Your goal
Could you copy, exactly as written, every line from the first line of the records through the one containing "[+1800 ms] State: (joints"?
____ Input records
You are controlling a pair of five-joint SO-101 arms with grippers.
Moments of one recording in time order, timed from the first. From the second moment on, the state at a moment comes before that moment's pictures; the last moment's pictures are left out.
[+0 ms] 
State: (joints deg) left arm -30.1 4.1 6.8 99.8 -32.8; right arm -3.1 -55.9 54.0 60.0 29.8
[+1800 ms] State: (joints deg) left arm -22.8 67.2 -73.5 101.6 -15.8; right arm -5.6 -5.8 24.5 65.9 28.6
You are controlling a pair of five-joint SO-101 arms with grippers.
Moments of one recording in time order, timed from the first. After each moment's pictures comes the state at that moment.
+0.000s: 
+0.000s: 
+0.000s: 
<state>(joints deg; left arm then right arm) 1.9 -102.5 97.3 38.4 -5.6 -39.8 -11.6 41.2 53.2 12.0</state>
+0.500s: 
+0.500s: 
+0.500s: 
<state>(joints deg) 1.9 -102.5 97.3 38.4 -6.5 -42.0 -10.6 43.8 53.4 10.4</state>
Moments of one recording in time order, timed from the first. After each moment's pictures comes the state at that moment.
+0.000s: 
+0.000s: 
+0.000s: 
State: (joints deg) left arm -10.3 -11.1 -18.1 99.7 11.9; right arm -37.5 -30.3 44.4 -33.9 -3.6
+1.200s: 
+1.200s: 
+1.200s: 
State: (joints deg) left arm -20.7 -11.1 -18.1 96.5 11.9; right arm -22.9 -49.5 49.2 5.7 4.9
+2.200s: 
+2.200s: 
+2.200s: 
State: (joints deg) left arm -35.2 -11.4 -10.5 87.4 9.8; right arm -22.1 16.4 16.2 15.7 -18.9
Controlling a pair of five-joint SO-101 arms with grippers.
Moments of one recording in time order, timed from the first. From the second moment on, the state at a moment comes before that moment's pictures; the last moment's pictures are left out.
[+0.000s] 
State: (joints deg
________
Solved exercise
You are controlling a pair of five-joint SO-101 arms with grippers.
Moments of one recording in time order, timed from the first. From the second moment on, the state at a moment comes before that moment's pictures; the last moment's pictures are left out.
[+0 ms] 
State: (joints deg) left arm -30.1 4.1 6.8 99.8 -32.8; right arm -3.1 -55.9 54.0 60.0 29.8
[+1800 ms] State: (joints deg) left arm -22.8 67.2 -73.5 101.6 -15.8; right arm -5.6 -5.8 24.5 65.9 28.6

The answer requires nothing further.